(Exercise brief) From the line containing "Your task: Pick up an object" to the last line of the data below, copy everything exactly and nothing else; pictures stay out.

(Dataset records)
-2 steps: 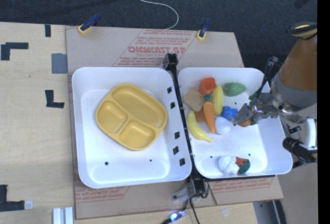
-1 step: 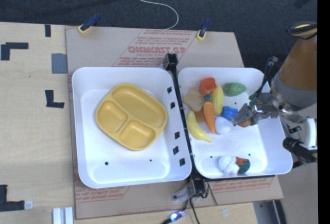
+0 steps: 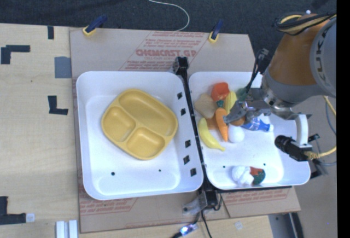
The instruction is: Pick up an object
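Note:
The right bin (image 3: 276, 168) holds a pile of toy food: a yellow banana (image 3: 209, 136), an orange carrot (image 3: 221, 124), a white egg (image 3: 236, 134), a tan piece (image 3: 205, 104), a red-orange piece (image 3: 220, 90) and a yellow piece (image 3: 231, 100). A blue-and-white bottle (image 3: 262, 125) lies to the right of the egg. My gripper (image 3: 237, 116) is low over the pile, just above the egg and next to the carrot. Its tips are lost among the toys.
A yellow divided plate (image 3: 139, 123) lies in the left bin (image 3: 87, 138). A white lump (image 3: 239, 174) and a red-and-green piece (image 3: 257, 175) sit near the right bin's front wall. The arm covers that bin's right side. A black divider (image 3: 188, 116) separates the bins.

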`<state>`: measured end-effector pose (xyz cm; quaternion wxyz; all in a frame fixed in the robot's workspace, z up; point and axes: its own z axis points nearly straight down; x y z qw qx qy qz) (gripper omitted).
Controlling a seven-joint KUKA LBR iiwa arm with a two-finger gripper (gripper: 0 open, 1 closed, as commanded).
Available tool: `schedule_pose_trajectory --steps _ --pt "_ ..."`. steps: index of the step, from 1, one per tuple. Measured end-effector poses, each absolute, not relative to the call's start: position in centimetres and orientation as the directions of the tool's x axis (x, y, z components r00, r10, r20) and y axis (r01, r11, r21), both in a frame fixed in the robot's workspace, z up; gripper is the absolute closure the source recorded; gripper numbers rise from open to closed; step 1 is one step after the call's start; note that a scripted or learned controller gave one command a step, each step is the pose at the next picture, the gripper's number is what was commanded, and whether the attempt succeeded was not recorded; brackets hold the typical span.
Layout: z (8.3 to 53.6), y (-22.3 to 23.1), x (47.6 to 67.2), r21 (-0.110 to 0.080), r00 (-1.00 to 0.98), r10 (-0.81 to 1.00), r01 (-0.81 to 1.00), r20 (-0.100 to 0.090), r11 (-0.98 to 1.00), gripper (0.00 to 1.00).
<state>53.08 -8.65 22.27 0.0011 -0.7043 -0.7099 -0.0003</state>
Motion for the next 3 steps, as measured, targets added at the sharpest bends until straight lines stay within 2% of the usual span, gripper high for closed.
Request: schedule_pose_trajectory --steps 1,2,3 --pt "23.4 -5.7 56.3 0.001 -0.005 1.000 1.000 0.000 0.005 1.00" --pt "21.6 -6.1 56.7 -0.004 -0.001 1.000 1.000 -0.001 0.001 1.00" --pt "22.7 -6.5 56.0 -0.001 -0.001 1.000 1.000 0.000 0.001 1.00"
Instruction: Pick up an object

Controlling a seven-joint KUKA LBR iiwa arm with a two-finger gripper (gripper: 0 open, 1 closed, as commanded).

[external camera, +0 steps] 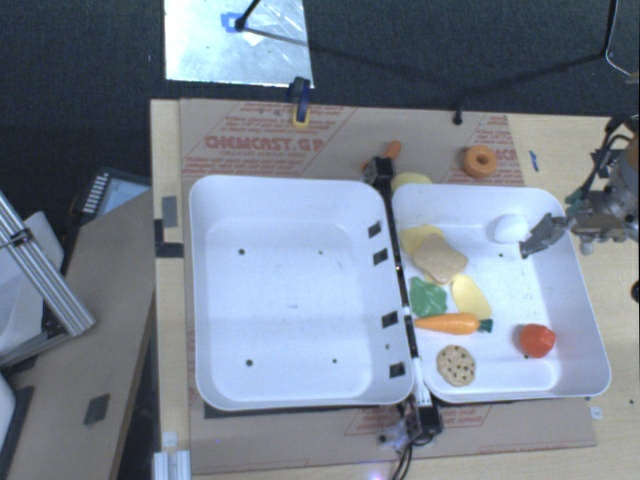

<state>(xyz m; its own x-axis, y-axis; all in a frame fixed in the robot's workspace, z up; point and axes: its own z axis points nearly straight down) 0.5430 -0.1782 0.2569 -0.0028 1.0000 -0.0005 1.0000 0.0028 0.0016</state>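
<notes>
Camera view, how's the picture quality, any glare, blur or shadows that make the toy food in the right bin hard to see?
Camera view: even, soft light. The right bin reads bright but not blown out. The carrot, cookie and tomato are clear, with faint shadows. The white egg nearly blends into the bin. The hand looks slightly soft. Strongest glare is on the shiny sheet at top.

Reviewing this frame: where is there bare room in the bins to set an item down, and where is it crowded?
The left bin is bare floor wall to wall. In the right bin, a free patch lies between the carrot, tomato and white egg. Crowded: beside the divider, around bread, carrot and cookie.
</notes>
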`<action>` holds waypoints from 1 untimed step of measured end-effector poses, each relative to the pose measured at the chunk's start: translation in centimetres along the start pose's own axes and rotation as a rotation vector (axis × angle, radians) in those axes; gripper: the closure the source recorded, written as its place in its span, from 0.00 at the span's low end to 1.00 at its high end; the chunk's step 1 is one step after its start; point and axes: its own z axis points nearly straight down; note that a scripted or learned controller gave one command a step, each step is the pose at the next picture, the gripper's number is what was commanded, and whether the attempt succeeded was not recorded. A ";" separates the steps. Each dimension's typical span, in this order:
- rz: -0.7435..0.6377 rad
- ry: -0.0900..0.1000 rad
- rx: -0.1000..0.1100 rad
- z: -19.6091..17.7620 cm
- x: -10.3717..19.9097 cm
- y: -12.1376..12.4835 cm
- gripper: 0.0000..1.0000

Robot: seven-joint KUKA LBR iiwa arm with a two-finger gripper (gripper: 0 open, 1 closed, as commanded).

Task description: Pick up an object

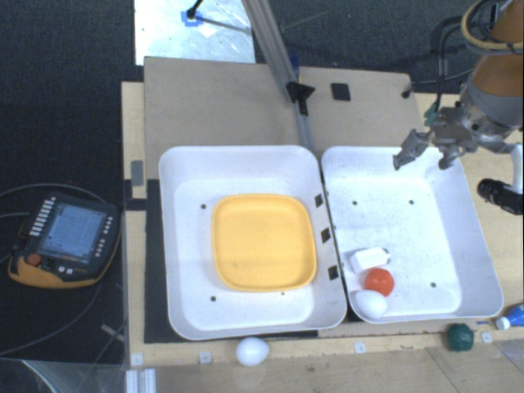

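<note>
**Gripper open over right bin's far edge, nothing held**

Gripper (427, 152) spread wide, two dark fingers (407, 153) splayed apart, nothing between them. Hangs over the far right part of the right bin (458, 219), near its back rim. Well apart from every loose item. Grey arm (491, 97) with orange band enters from the right.

Candidates for picking, all crowded into the right bin's near left corner: orange ball (378, 282), touching or just overlapping a white block (369, 259) behind it and a white egg (371, 304) in front of it. Egg sits against the bin's near wall. Cannot tell whether the three press together or merely overlap from this angle.

Left bin (184, 219) beside the right one, rims touching along the middle. Holds a yellow plate (264, 241), square with rounded corners, lying flat near the centre.

Outside the bins, on the bench's near edge: second egg (252, 351) below the left bin, green ball (459, 337) below the right bin's near right corner.

Off the bench to the left, on dark floor: pendant (64, 237) with lit screen and cable.
</note>
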 end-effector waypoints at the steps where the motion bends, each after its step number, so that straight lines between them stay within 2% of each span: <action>1: 0.001 0.001 0.005 6.2 0.1 -0.3 0.00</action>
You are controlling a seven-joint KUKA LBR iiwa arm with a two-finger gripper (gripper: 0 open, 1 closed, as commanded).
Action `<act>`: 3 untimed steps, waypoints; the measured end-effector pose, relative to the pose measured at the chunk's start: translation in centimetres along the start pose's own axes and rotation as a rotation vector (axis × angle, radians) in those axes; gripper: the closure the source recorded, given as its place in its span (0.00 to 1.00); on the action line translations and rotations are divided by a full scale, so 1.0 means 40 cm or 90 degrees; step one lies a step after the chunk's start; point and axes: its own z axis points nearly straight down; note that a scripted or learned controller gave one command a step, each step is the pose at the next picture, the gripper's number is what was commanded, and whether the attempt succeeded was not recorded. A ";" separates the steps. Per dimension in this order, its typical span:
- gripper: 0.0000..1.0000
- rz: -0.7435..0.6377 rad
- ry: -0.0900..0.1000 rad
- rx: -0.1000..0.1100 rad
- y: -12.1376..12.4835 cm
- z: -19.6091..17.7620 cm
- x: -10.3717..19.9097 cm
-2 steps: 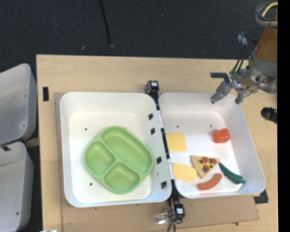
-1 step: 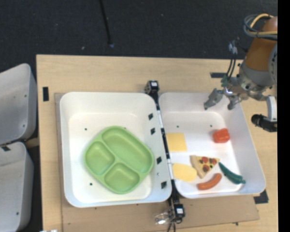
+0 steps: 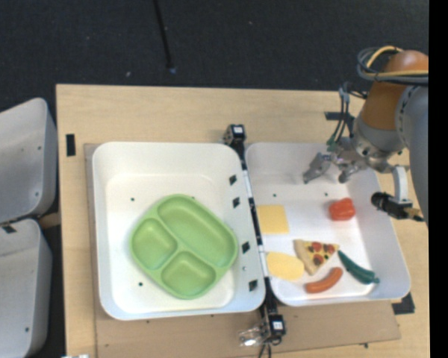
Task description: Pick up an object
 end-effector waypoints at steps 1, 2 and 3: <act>0.00 -0.001 -0.001 -0.002 0.001 0.030 -0.003; 1.00 -0.003 -0.004 -0.005 0.004 -0.002 -0.006; 1.00 0.003 0.000 -0.006 0.000 -0.121 -0.025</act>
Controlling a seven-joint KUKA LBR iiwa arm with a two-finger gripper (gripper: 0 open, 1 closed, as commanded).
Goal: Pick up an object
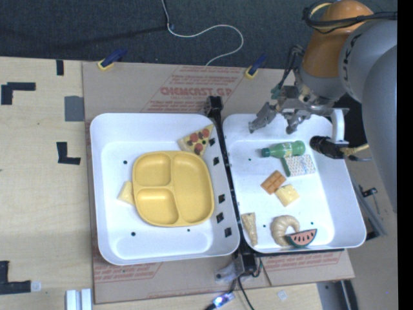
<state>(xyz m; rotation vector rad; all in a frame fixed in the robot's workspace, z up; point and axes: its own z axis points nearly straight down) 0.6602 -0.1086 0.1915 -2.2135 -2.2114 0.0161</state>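
I've got the gripper hanging over the top edge of the right bin, upper right of frame, fingers spread wide with nothing between them, presumably poised for a drop. Closest candidate is the green bottle lying on its side just below it, with the waffle piece and watermelon slice lower down. Over in the left bin, the yellow divided plate sits centre, a pizza slice at its upper right.

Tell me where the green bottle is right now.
In the camera view, the green bottle lies on its side near the far edge of the right bin, just below the gripper and above the waffle piece.
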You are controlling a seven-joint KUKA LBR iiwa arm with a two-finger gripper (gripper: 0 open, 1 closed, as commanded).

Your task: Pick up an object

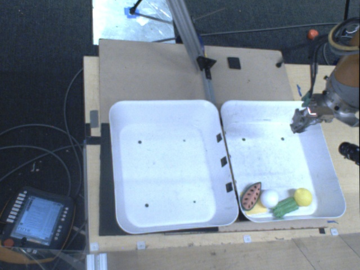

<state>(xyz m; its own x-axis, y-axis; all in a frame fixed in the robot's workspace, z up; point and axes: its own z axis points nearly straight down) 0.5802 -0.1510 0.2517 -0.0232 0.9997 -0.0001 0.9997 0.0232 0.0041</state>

(Solution to this task)
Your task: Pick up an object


<state>(xyz m; its own x-axis, y-axis; all in a frame fixed in the robot's workspace, z up; point and axes: its own z axis points nearly straight down) 0.5802 -0.1510 0.2517 -0.0232 0.9997 -0.0001 0.9997 0.0232 0.0041</state>

That concludes the answer to this exercise.